§ PROBLEM TO WORK ON
The whole listing below is to be output exactly, with no line skipped.

§ AVAILABLE DATA
+---+

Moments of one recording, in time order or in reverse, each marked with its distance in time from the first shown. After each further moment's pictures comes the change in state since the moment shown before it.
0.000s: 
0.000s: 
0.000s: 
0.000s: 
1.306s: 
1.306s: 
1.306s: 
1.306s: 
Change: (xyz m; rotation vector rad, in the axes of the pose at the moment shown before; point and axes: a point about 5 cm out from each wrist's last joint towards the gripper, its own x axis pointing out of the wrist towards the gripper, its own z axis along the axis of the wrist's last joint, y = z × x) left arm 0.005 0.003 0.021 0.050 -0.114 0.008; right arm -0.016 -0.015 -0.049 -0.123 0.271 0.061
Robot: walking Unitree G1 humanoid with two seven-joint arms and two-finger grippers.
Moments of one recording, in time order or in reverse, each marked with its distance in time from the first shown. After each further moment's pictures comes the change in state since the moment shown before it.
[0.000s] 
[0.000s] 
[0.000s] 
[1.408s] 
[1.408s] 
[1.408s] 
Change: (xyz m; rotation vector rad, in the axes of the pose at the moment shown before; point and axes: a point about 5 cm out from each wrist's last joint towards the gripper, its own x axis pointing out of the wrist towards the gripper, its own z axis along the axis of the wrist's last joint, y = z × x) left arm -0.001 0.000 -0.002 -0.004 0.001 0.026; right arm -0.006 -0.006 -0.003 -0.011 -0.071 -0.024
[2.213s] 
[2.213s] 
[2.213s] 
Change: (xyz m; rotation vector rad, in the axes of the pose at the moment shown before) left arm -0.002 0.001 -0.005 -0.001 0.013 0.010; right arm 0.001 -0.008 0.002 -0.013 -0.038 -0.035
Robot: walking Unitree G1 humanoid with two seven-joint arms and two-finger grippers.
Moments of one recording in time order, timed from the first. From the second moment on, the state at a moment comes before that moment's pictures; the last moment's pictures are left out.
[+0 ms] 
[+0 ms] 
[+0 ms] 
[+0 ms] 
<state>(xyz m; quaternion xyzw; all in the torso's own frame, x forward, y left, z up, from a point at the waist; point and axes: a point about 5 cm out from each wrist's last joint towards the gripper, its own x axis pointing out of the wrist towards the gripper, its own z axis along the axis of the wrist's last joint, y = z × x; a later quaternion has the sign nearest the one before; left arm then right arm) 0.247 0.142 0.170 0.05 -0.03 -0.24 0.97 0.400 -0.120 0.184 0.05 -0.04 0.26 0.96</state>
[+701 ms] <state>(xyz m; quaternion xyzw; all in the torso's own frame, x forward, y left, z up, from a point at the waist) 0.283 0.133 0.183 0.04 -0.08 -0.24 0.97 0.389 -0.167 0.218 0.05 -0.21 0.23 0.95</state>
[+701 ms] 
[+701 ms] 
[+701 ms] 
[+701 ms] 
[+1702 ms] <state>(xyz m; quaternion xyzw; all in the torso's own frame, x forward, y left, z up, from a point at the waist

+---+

§ EXERCISE RESPONSE
Moments of one recording, in time order or in reverse, each marked with its distance in time from the first shown. After each further moment's pictures comes the change in state since the moment shown before it.
0.000s: 
0.000s: 
0.000s: 
0.000s: 
1.306s: 
1.306s: 
1.306s: 
1.306s: 
Change: (xyz m; rotation vector rad, in the axes of the pose at the moment shown before; point and axes: a point about 5 cm out from each wrist's last joint towards the gripper, its own x axis pointing out of the wrist towards the gripper, its own z axis along the axis of the wrist's last joint, y = z × x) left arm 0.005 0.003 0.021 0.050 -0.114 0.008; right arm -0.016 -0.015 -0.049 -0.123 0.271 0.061
Robot: walking Unitree G1 humanoid with two seven-joint arms and two-finger grippers.
Moments of one recording, in time order or in reverse, each marked with its distance in time from the first shown. After each further moment's pictures comes the change in state since the moment shown before it.
[0.000s] 
[0.000s] 
[0.000s] 
[1.408s] 
[1.408s] 
[1.408s] 
Change: (xyz m; rotation vector rad, in the axes of the pose at the moment shown before; point and axes: a point about 5 cm out from each wrist's last joint towards the gripper, its own x axis pointing out of the wrist towards the gripper, its own z axis along the axis of the wrist's last joint, y = z × x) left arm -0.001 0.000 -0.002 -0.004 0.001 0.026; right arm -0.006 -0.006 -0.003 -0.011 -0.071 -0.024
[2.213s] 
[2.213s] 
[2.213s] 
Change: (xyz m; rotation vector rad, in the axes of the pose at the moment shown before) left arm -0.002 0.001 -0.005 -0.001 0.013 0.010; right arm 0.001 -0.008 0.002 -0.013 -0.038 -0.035
Robot: walking Unitree G1 humanoid with two seven-joint arms and two-finger grippers.
Moments of one recording in time order, timed from the first. From the second moment on, the state at a moment comes before that moment's pictures; the last moment's pictures are left out.
[+0 ms] 
[+0 ms] 
[+0 ms] 
[+0 ms] 
<state>(xyz m; quaternion xyzw; all in the torso's own frame, x forward, y left, z up, from a point at the waist; point and axes: a point about 5 cm out from each wrist's last joint towards the gripper, its own x axis pointing out of the wrist towards the gripper, its own z axis along the axis of the wrist's last joint, y = z × x; a later quaternion has the sign nearest the one before; left arm then right arm) 0.247 0.142 0.170 0.05 -0.03 -0.24 0.97 0.400 -0.120 0.184 0.05 -0.04 0.26 0.96</state>
[+701 ms] <state>(xyz m; quaternion xyzw; all in the torso's own frame, x forward, y left, z up, from a point at the waist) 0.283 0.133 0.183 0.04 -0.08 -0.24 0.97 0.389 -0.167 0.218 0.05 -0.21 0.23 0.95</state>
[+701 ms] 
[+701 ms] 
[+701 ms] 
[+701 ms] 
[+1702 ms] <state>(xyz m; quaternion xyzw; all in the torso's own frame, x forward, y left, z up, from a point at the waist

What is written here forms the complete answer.